* Problem description
Set down the listing exactly as given, minus images.

* Recorded data
- - -

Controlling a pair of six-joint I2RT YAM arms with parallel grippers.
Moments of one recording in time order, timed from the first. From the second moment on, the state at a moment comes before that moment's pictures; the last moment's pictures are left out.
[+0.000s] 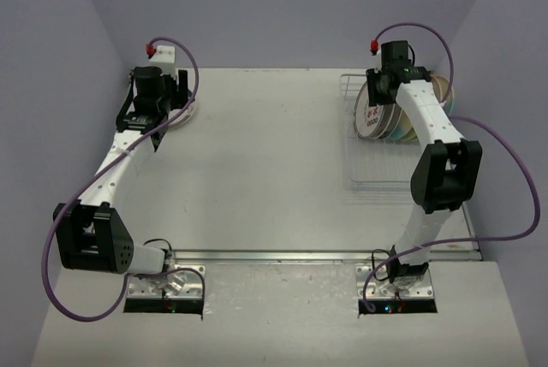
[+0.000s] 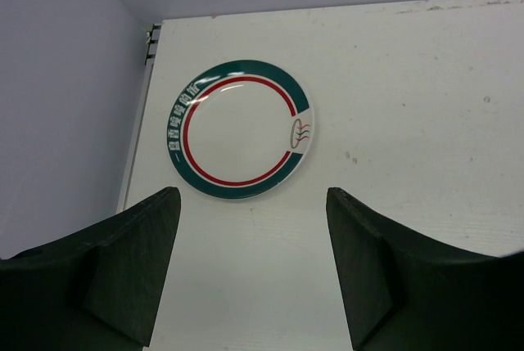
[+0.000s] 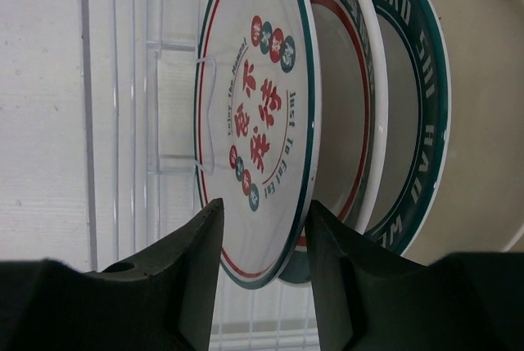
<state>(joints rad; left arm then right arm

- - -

* Result
Controlling a pair of six-joint I2RT YAM arms with parallel grippers.
Moments of one recording in time order, timed from the first. From the second moment on, the state at a moment comes before that moment's pictures; the last moment's pictures are left out.
[+0.000s] 
[+0.000s] 
[+0.000s] 
<state>(joints rad; left arm then right arm

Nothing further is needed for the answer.